Emkay Global Financial Services has come out with its report on banking sector. According to the research firm, lower real interest rates on deposits, better returns from competing assets, declining financial savings and reserve money growth to historical lows have sustained the wedge between deposit and credit growth despite the deceleration. As the loan growth has been sustained by higher working capital requirements and consumer loans due to festive season, the loan growth is expected to come off to ~16% in Dec-Jan period.
Non-food credit growth at 17.6% yoy reflective of extended working capital cycle and flows to consumption led sectors
Sectoral deployment data for Nov’12 reveals that non-food credit growth at 17.6% yoy (highest since Oct’2011) was primarily in the nature of extended working capital cycle and increased credit flows to consumption related sectors (viz consumer durables, credit card, vehicle loans and loan against FD) on back of the festive season. Credit flow to agriculture sector continues to remain in excess of 20%+ yoy for consecutive four months (one reason is a favorable base effect). PSL loans growth too remained healthy at 15.3% yoy vs 10.8% yoy in Oct’ 2012 and 9.4% in Nov’2011. Industrial credit (+17.7% yoy) and services sector (+15.3% yoy) continue to witness growth moderation on a yearly basis.

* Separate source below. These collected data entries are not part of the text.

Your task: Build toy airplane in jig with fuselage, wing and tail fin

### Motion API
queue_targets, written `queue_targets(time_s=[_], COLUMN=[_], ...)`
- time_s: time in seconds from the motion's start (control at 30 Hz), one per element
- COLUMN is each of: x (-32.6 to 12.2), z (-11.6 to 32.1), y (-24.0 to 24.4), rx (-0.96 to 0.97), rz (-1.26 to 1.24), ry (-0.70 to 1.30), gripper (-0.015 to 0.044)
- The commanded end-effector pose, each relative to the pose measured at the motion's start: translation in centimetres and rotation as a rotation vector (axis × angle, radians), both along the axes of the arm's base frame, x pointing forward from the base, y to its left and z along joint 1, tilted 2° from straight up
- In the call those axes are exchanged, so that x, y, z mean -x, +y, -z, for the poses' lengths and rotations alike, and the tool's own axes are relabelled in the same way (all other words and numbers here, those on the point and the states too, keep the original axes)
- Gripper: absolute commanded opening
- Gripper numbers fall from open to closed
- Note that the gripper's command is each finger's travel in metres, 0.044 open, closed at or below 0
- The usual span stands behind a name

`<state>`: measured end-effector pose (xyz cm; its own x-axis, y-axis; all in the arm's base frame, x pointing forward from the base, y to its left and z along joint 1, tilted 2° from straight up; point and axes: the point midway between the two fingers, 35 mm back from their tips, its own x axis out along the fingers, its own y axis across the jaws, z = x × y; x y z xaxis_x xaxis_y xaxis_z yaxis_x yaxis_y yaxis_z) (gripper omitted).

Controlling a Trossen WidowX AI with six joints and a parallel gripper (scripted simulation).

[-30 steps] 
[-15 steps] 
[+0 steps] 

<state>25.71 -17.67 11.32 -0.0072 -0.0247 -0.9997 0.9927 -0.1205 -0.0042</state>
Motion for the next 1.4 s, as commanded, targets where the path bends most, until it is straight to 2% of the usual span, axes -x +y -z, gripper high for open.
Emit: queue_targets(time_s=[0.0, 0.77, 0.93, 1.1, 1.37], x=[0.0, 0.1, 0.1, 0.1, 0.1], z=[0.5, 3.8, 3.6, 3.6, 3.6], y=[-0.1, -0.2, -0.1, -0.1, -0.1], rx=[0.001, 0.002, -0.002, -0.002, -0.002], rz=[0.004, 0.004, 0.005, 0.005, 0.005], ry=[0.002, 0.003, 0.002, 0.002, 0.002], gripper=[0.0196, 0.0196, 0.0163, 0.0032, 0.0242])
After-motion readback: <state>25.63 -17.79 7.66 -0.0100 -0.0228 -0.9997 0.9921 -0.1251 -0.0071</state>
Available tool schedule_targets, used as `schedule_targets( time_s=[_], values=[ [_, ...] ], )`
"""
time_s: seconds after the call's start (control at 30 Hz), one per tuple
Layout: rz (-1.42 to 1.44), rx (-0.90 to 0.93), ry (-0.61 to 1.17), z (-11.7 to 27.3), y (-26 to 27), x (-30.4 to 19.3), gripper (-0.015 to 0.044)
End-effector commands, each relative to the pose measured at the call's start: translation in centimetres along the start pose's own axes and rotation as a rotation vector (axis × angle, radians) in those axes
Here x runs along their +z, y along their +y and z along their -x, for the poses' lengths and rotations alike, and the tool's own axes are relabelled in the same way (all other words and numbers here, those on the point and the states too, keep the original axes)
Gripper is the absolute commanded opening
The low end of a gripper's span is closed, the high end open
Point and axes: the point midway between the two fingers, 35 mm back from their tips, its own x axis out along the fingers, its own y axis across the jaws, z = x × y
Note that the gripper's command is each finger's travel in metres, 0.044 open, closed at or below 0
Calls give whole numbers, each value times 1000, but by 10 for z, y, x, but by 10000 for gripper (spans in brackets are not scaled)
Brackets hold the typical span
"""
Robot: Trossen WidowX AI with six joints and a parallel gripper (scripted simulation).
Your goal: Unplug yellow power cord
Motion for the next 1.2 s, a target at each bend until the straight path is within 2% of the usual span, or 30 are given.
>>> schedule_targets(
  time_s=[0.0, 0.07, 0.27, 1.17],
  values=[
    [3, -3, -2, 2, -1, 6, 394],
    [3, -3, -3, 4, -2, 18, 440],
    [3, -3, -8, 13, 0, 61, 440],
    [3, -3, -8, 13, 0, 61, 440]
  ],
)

However, on a m-o-m basis, non food credit growth at 2.8% was led by growth across all segments – agri (+2.7%), industries (+2.9%), services (+2.5%) and personal loans (+2.9%). On a YTD basis, growth remains muted in sectors of MSME, CRE (-0.3% YTD), education loans and export credit
Personal loan segment has emerged as the only asset class which has reported positive m-o-m growth for consecutive 6-months and is been led by credit flows to secured asset class viz housing and auto loans. Personal loan growth at 2.9% m-o-m was led by 4%+ m-o-m growth in credit flow to segments of consumer durables, advance against FD’s, credit cards and vehicle loans.
Services sector growth at 15.3% yoy remains weak in the backdrop of declining credit to sectors of CRE (+5.3% yoy vs +11.3% yoy in Nov’11), NBFC (+30.3% yoy vs +39.2% yoy in Nov’11) and other services (+6.1% yoy). These segments cumulative account for 58% of services sectors or 13.6% of total non-food credit. On the flip-side, higher credit growth towards trade sector (ie wholesale and retail trade) at 23.3% yoy / 4% m-o-m / 15% YTD is clearly reflective of extended working capital cycle.
Industrial credit growth remains moderate at 17.7% yoy vs 20.9% yoy in Nov’11 with credit to MSME segment now at 6.7% yoy vs 20% in Nov’11. The consumption and working capital led loan growth is also reflecetd in 14% m-o-m growth in loans to petroleum companies; 3.5% m-o-m growth in loans to fertilisers companies and over 4%+ m-o-m growth in credit to Cement and basic metals and infrastructure sector.
Priority sector loans saw a flip with growth at 15.3% yoy vs 10.8% in Oct’12. Recent easing in PSL norms should aid growth in pockets of agriculture (both direct and indirect), MSE and housing
55% of industries report lower growth vis-à-vis the previous period
Amongst industries, 18 out of the total 33 industrial segments with 74% share have reported growth lower than growth in Nov’11. Credit to sensitive segments of textiles, basic metals, engineering and infrastructure witnessed 19% yoy growth in Nov’12 vs 21% yoy in Nov’11.
As highlighted in our strategy report : India Strategy - Early to call off PSU banks de-rating, we believe that lower real interest rates on deposits, better returns from competing assets, declining financial savings and reserve money growth to historical lows have sustained the wedge between deposit and credit growth despite the deceleration. As the loan growth has been sustained by higher working capital requirements and consumer loans due to festive season, we expect the loan growth to come off to ~16% in Dec-Jan period.